• _What you will do_
Look through the entries below and count every line in which "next" appears; reply with the number only.

Data items
########

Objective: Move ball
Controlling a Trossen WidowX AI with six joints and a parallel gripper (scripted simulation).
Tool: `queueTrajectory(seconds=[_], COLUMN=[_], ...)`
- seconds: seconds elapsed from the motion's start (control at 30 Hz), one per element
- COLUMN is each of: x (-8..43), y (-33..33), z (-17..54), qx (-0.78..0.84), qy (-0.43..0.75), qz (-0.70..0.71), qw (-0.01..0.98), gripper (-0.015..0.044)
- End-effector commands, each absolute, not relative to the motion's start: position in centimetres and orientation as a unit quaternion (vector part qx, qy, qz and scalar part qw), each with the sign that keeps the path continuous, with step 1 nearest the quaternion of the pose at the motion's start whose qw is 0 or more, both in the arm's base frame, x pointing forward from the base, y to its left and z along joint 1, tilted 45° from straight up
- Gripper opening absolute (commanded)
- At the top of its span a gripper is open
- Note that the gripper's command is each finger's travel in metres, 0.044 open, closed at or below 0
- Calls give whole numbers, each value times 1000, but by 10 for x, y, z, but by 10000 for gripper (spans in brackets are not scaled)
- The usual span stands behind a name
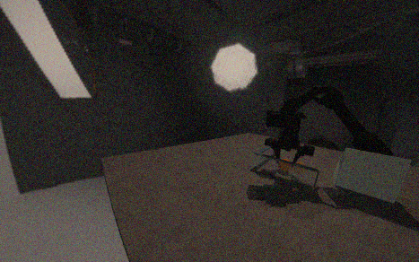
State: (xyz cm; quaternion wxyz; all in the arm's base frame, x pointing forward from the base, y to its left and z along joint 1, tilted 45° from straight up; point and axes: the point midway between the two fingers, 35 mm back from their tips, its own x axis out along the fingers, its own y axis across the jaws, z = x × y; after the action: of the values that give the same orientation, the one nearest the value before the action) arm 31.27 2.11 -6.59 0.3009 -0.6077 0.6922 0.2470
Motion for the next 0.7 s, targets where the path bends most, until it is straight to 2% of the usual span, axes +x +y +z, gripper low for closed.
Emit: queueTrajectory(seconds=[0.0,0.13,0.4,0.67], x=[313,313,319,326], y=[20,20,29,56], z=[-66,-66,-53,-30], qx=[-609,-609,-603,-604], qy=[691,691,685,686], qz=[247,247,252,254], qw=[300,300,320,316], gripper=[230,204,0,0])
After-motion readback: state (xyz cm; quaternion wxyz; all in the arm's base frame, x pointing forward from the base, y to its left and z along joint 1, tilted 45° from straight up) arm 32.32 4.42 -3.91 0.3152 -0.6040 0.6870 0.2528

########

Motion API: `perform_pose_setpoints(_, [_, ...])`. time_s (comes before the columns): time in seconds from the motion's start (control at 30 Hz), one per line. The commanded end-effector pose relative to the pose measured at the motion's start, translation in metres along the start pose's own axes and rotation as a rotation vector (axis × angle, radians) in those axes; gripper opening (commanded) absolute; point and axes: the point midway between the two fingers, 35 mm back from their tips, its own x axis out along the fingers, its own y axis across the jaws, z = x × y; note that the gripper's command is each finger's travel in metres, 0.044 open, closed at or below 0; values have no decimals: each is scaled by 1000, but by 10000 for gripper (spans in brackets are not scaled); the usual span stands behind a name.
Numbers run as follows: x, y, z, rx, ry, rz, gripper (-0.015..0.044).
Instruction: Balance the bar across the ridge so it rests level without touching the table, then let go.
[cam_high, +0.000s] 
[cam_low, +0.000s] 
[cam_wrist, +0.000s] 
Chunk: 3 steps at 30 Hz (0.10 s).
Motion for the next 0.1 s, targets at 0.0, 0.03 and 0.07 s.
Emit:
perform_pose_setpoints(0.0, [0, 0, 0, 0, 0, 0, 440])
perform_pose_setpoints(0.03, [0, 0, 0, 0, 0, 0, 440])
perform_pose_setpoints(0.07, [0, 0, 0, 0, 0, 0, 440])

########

• _Response to the task_
2